*** EXERCISE DATA Section Begins ***

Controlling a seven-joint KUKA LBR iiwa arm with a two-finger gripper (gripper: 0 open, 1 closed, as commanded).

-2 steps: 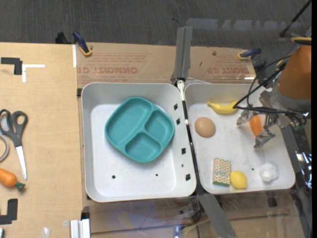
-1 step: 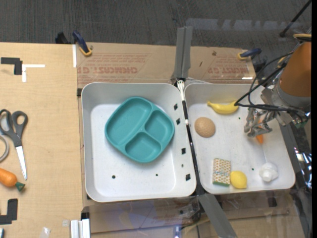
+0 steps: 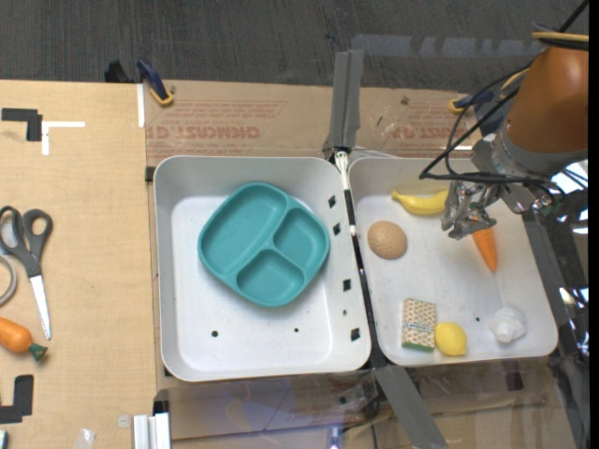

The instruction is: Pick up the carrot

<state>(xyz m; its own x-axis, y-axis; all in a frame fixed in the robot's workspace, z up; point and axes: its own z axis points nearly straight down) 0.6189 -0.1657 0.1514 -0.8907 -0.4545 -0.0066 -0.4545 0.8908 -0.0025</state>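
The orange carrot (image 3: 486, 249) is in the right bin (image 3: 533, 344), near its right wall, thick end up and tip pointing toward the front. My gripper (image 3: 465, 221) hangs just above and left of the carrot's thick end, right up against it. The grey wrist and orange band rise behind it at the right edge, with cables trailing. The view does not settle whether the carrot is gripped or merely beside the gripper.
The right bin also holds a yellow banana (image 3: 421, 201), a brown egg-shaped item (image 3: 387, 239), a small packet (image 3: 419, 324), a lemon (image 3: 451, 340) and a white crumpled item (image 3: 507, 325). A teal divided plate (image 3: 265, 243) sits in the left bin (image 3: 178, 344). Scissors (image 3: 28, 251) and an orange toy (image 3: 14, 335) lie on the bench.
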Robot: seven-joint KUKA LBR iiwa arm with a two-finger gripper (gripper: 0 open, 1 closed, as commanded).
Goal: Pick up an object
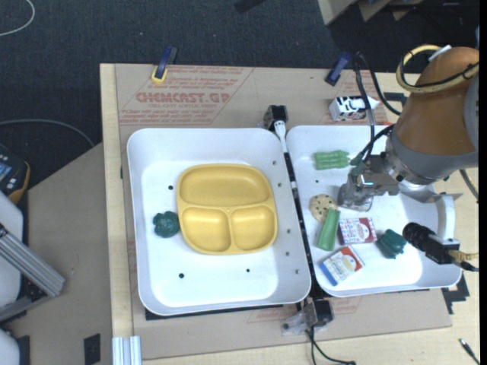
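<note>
My gripper (351, 197) hangs low over the middle of the right bin (304, 147). Directly beside and below it lie a round cookie (320, 204), a long green stick (329, 228) and a red-and-white packet (357, 230). A ridged green piece (332, 160) lies toward the far side of this bin. A dark green lump (392, 242) and a small blue-edged card packet (342, 264) rest near the front. Nothing shows between the fingers.
The left bin (144, 166) holds a yellow three-compartment tray (226, 207) and a small dark green lump (166, 223) to its left. A black-and-white tag (348, 106) sits on the bench behind the right bin. Clamps mark the board's far edge.
</note>
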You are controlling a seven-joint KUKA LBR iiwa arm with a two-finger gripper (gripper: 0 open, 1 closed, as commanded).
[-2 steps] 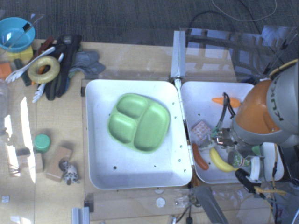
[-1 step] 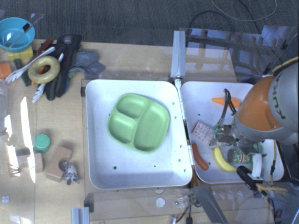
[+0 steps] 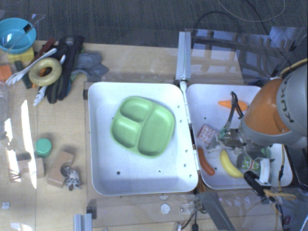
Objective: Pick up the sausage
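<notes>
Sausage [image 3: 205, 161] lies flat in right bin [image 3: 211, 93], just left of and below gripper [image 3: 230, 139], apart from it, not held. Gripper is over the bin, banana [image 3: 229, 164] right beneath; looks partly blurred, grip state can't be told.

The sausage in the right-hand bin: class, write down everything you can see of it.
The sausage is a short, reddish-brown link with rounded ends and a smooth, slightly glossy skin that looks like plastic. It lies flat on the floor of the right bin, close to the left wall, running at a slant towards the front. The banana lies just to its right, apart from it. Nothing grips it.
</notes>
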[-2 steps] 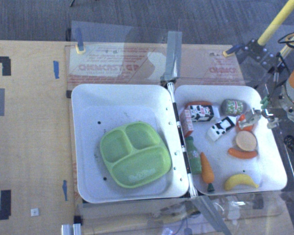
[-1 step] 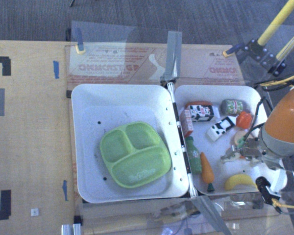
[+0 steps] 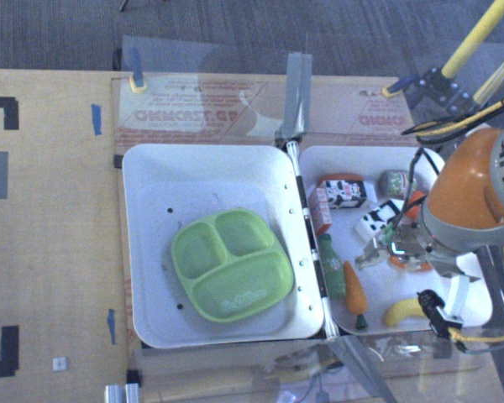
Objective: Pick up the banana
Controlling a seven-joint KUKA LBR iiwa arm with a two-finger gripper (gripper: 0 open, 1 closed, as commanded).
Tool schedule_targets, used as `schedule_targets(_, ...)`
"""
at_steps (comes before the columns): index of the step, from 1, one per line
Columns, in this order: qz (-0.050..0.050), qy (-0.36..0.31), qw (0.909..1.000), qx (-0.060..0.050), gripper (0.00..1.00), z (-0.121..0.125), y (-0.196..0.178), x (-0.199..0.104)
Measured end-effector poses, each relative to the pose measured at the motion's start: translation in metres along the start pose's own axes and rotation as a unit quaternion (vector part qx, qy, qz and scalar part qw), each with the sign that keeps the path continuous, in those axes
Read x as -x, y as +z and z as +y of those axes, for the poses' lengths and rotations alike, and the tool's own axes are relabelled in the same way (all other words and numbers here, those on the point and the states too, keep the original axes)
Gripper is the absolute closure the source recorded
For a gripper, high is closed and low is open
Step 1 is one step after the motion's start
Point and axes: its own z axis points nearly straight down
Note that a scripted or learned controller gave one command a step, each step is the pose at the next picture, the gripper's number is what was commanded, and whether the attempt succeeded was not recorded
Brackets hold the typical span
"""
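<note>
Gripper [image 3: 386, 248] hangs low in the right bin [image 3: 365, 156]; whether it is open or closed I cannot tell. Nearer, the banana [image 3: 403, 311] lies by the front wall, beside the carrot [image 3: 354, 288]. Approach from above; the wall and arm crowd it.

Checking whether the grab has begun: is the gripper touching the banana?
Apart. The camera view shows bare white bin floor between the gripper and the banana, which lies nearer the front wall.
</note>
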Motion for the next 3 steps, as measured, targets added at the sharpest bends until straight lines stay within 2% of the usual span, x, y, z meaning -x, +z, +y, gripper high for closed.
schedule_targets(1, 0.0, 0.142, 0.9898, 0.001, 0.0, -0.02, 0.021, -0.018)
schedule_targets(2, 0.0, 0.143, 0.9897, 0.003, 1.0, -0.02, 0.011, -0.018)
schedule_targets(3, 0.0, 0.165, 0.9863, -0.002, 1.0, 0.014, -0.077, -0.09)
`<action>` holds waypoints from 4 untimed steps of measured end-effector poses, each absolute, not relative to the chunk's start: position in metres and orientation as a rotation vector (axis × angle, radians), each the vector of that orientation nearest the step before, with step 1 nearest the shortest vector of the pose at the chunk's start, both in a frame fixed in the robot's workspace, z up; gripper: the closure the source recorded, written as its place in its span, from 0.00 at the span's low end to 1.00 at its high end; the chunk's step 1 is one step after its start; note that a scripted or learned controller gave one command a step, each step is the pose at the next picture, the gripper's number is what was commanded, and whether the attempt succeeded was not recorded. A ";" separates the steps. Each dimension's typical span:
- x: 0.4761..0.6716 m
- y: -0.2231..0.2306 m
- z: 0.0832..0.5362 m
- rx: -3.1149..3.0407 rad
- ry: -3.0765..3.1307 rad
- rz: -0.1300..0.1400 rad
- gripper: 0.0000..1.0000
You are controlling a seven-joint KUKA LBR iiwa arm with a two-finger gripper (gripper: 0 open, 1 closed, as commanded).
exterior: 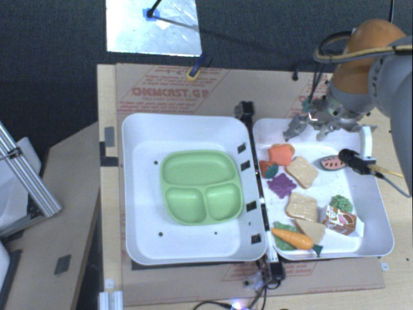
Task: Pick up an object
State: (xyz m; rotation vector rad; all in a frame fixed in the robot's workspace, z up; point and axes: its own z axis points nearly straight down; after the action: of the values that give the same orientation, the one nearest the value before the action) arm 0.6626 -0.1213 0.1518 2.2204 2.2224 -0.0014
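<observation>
Toy food (302, 205), strewn over the right bin (369, 199), at 3 o'clock on the bench.

Camera view, by clock face within that bin:
- Near 10 o'clock, an orange-red piece (281, 154), with a small teal piece (270, 170) touching it at its 7.
- Toward 9, just below those, a purple piece (281, 185).
- Near centre, a bread slice (302, 172), turned askew.
- At that slice's 6 and apart from it, a second slice (301, 209).
- Between 6 and 7, along the near wall, a carrot (292, 238) lying flat, point toward 9, with a pale wedge (312, 230) against it.
- At 2, a watermelon slice (331, 163).
- At 4, a green floret (340, 203), just above a small carton (341, 222).

Gripper (308, 129) at 12 o'clock of the right bin, over its far wall. Fingers spread wide, nothing between them, clear of all the food. Closest piece: the orange-red one, at the gripper's 7.

Left bin (142, 147) at 9 o'clock on the bench, bearing a green divided plate (193, 173) at its centre.
</observation>
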 end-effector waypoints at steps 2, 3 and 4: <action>0.663 -0.112 0.086 2.215 2.224 0.002 0.00; 0.664 -0.112 0.097 2.211 2.224 0.007 1.00; 0.675 -0.116 0.152 2.213 2.222 0.006 1.00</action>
State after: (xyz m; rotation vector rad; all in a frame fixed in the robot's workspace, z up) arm 0.6753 -0.1157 0.1517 2.2133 2.2219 0.0063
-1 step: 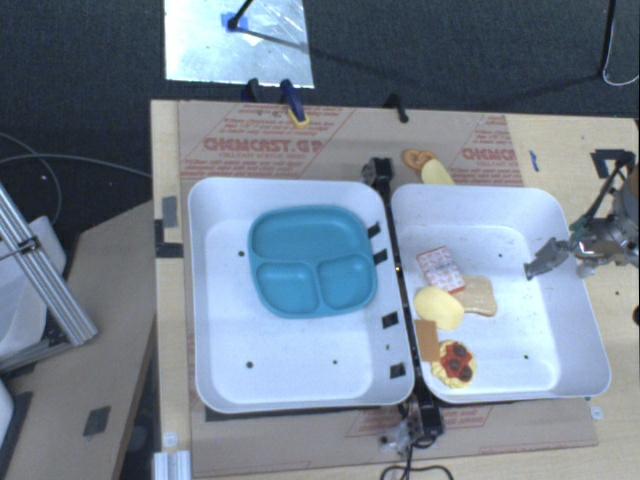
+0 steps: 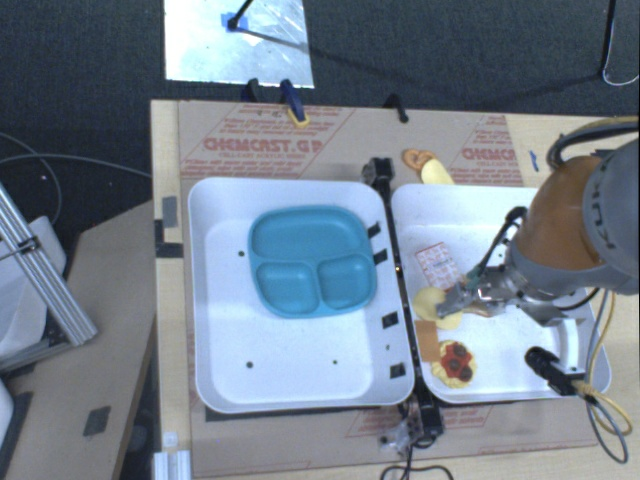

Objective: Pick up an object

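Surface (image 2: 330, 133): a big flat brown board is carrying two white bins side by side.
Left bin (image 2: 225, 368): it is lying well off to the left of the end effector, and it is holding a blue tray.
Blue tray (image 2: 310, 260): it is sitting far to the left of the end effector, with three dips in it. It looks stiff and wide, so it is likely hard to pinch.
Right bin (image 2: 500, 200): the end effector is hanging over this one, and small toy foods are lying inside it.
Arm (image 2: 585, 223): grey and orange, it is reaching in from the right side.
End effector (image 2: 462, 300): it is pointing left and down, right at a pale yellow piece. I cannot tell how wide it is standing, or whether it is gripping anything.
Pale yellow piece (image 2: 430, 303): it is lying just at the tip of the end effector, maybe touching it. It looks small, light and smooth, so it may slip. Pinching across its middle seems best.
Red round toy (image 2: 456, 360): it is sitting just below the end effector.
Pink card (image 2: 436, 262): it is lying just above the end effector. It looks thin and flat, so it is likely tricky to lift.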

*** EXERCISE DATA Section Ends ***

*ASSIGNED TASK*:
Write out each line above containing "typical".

*SOLUTION FOR THIS PROBLEM*:
Brackets hold the typical span
`<action>` holds waypoints from 4 untimed steps of measured end-effector poses, each absolute, not relative to the chunk's start: position in metres and orientation as a rotation vector (axis × angle, radians), each the vector of that orientation nearest the step before, with step 1 nearest the shortest vector of the pose at the chunk's start, both in a frame fixed in the robot's workspace, z up; gripper: the closure the source recorded, written as its place in its span, from 0.00 at the span's low end to 1.00 at its high end; the chunk's step 1 is one step after its start; note that a scripted or learned controller gave one command a step, each step is the pose at the next picture, the gripper's number is what was commanded, and whether the attempt succeeded was not recorded. A ";" separates the steps. Each dimension's typical span:

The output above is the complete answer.